Raw data:
══════════════════════════════

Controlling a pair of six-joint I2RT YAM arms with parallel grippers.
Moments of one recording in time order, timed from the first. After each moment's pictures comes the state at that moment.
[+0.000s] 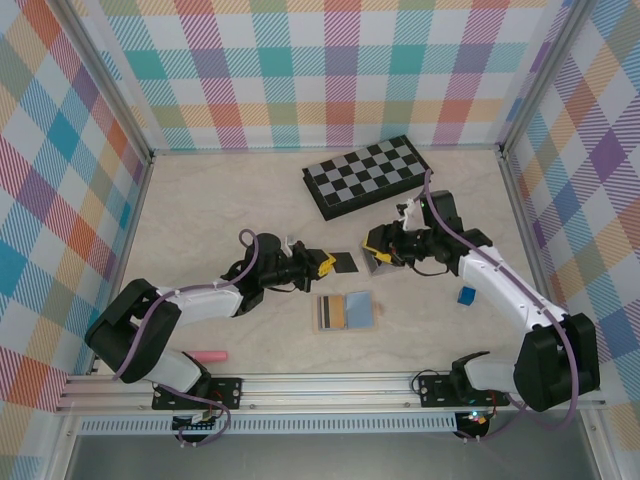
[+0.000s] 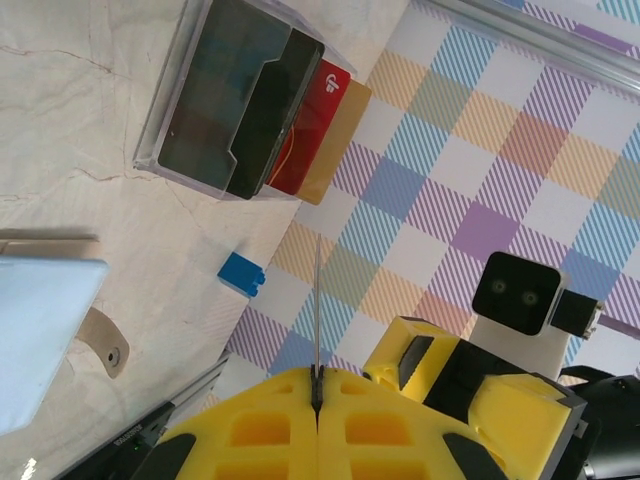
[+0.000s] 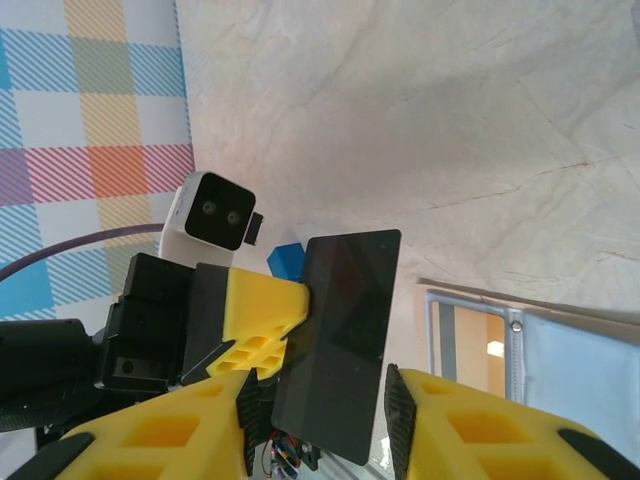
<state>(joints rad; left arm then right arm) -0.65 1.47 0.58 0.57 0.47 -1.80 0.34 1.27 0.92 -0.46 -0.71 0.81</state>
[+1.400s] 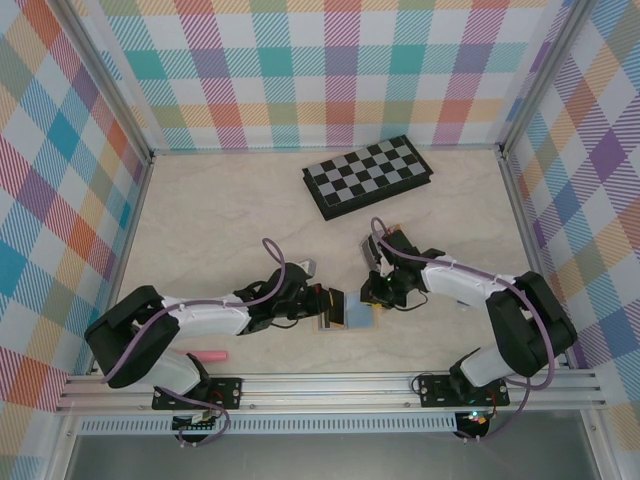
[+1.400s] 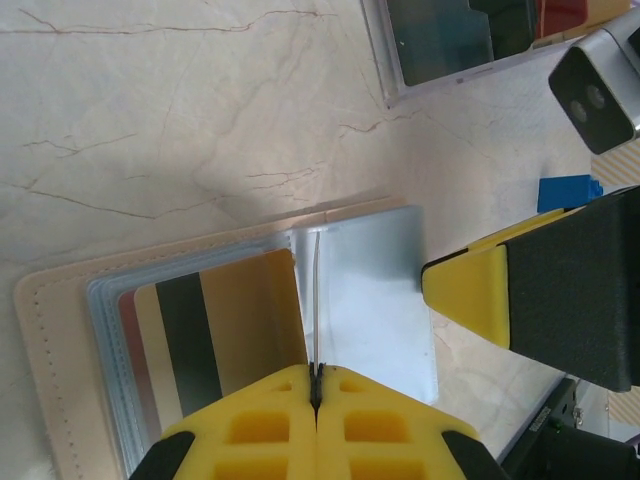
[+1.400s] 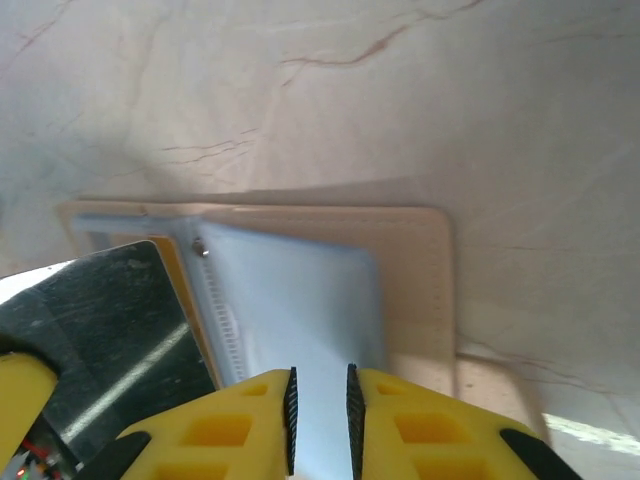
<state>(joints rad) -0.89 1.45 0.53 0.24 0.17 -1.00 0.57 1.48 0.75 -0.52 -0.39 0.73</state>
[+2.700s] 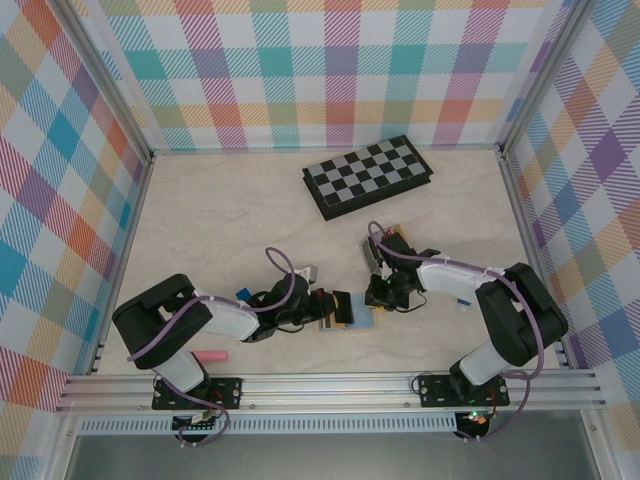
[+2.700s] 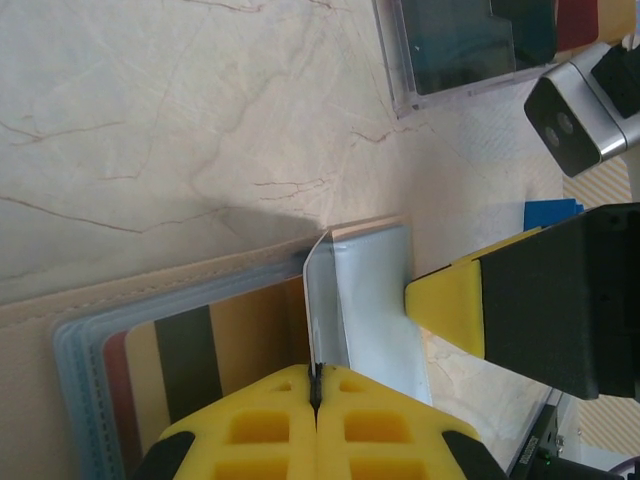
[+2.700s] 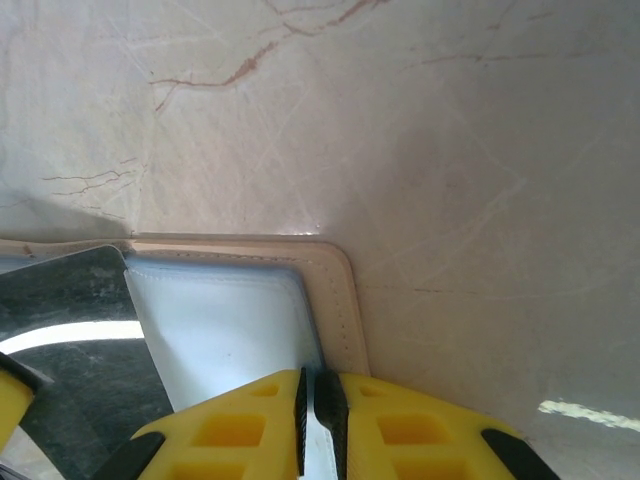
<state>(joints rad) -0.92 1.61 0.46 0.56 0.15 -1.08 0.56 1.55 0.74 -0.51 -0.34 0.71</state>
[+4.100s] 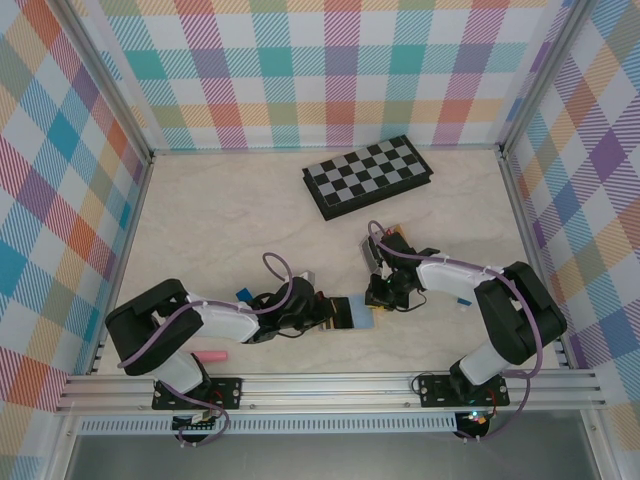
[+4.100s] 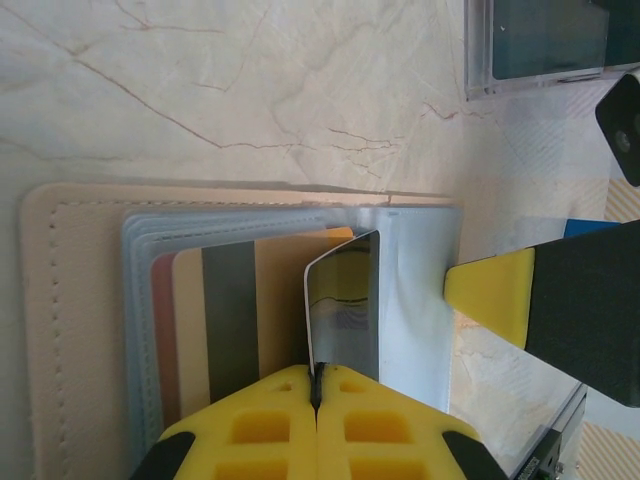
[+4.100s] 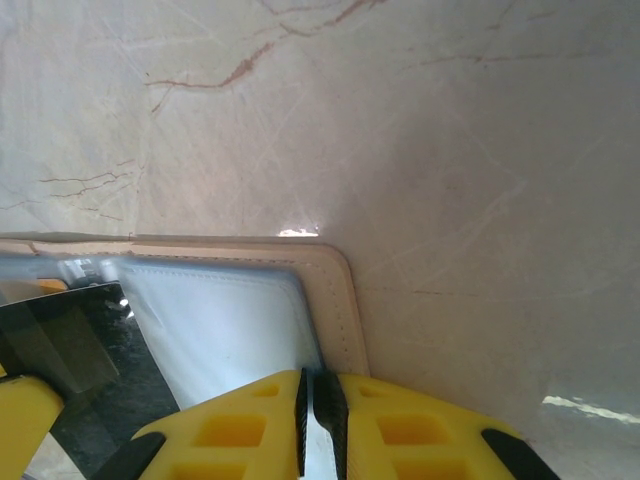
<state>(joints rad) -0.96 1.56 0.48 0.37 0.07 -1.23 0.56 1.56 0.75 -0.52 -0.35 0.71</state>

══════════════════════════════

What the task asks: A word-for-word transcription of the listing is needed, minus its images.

Task solution:
Controlling a pair of six-joint I2RT YAM arms with parallel grippers.
Moments of one recording in time order, timed from the first. After each moment's pictures comes the state at that moment.
[+0.000s] 
[+0.000s] 
[+0.000s] 
<state>(joints rad; left arm then right arm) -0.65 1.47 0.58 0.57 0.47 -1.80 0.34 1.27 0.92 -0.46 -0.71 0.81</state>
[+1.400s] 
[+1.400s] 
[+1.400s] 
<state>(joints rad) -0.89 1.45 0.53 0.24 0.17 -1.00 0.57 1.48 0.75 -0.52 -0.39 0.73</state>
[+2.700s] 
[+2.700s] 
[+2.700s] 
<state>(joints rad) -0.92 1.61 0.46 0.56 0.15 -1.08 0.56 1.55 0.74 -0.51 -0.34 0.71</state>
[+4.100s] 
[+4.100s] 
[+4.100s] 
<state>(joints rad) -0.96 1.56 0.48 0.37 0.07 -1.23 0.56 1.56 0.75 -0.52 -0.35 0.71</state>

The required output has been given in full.